Develop learning material for intro to data science course
In this project, you will develop (1) lab materials for teaching statistical concepts using R language and by analyzing real datasets, (2) "statistics nuggets" which are 15 min short activities illustrating how statistics and data science is used in real world applications or (3) explore a new data set for class project, for the course STAT310 Fundamental Concepts of Statistics.
About the course
STAT310 Fundamental Concepts of Statistics is typically one of the first statistics courses students take to learn about fundamental principles of statistical science and how to use data to investigate a question of interest. Students learn how to formulate an inquiry into a model or a hypothesis, explore a data set through visualization and descriptive statistics, make inference using relevant data and appropriate statistical methods, and communicate your observations and findings. The course uses the textbook Statistical Inference via Data Science
A ModernDive into R and the Tidyverse, and uses R language to demonstrate statistical concepts including point estimate, sampling variation, confidence interval, hypothesis testing, and linear regression.
Lab materials
The lab materials are R markdown documents that includes both examples and exercises to demonstrate the statistical concepts and methods introduced in the class. For example, in the linear regression module, we use data from the study It doesn't hurt to ask: question-asking increases liking to illustrate linear models when there are two explanatory variables, one categorical and one continuous. Students are asked to explore the data, fit models and interpret results in the lab.
Statistics nuggets
These are 15 min activities to expose students to the variety of ways data science and statistics are used in the world, prompt awareness and reflection of aspects of data science that are not typically discussed in an intro class. Activities include reading a piece of news (e.g., gender bias in classification systems), exploring a data visualization (e.g., A night under the stars: a look at overnight stays at US national parks) and discussing questions about what they see and learn from the materials.
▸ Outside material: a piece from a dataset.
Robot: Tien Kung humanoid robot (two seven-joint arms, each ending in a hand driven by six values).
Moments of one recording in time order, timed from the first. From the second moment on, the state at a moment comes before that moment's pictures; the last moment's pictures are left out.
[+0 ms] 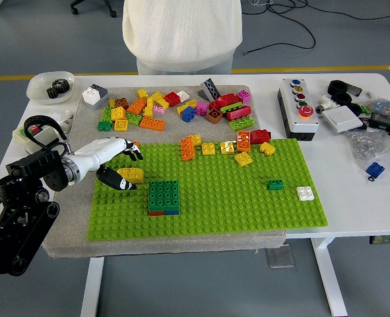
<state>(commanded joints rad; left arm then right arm) -0.43 0.17 -1.29 -1.26 2.27 -0.45 0.00 0.14 -0.11 1.59 0.18 -2.27 0.15 -0.06</state>
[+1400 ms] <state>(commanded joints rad) -0.44 0.18 -1.26 -1.17 2.27 -0.38 -0.02 0.14 -0.11 1.59 0.18 -2.27 0.15 -0.05</state>
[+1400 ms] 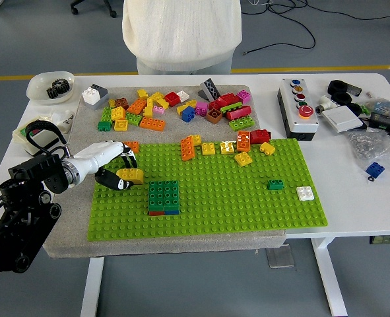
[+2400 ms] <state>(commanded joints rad) -0.45 0.17 -1.26 -1.15 2.27 -0.31 -0.02 0.14 -0.10 1.59 0.18 -2.27 0.15 -0.05</state>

The materials are typically timely, short, and engaging.
Course project
Students analyze a real world data to answer questions of their interest in the final project. Currently students can analyze the US COVID-19 data or the US open policing data. Exploring other relevant and interesting datasets will be another project topic of interest.
What I expect from you
This project will be 4 hours/week * 8 weeks in total. Throughout the project, I expect you to turn in an R markdown file each week summarizing your work (e.g., news article or data set you have found, exploratory analysis you have completed). At the end of eight weeks, I expect you to turn in a final writeup of the course material you designed, e.g., a number of statistics nuggets, two sets of lab materials, and/or summary of a new data set you have found.
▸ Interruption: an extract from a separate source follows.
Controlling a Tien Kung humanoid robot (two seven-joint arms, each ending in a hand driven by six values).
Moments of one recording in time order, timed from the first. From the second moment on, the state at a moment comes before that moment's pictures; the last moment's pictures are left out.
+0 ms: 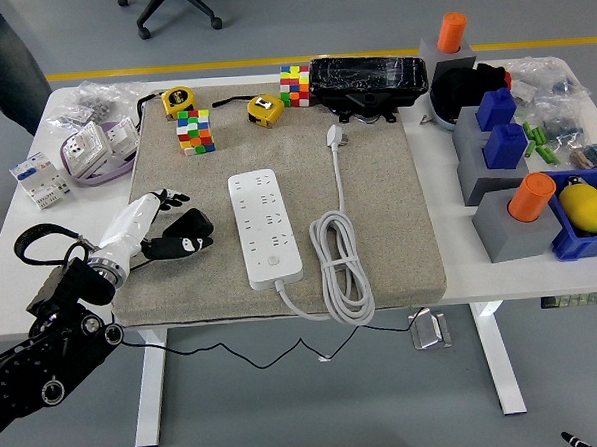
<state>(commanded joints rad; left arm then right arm) -0.44 0.29 -0.79 -1.03 1.67 0.36 0.11 0.08 -0.21 0.85 0.31 -0.61 -0.08 -0.01</state>
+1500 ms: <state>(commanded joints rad) -0.52 0.29 -0.69 -1.02 1.54 0.41 -0.10 0.08 -0.21 0.85 0.31 -0.61 -0.09 0.00</state>
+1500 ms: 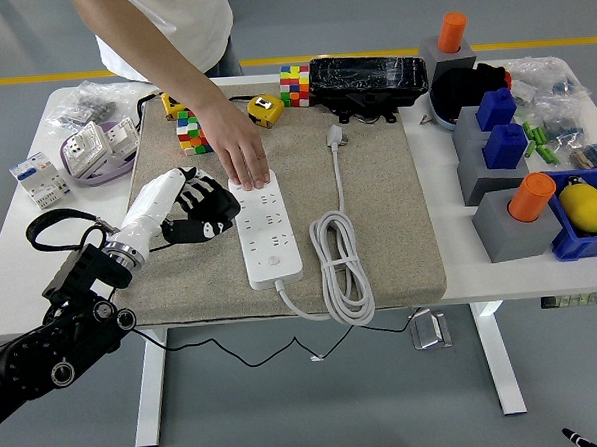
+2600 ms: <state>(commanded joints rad) -0.61 0.28 -0.55 -0.92 1.52 0.38 -0.12 0.08 -0.21 0.85 0.31 -0.61 -0.09 0.00</state>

What you can expect from me
I will guide you through your project, and provide suggestions and feedback on the materials you have developed. I respect, value, and encourage your perspective, and will acknowledge your work when using your material. I will aim to meet with you once a week.
You will strengthen your skills and receive mentorship in (1) working with real data (2) statistical analysis (3) data science communication and (4) teaching. Your work will be used in future iterations of the class and benefit UMass students in the coming years!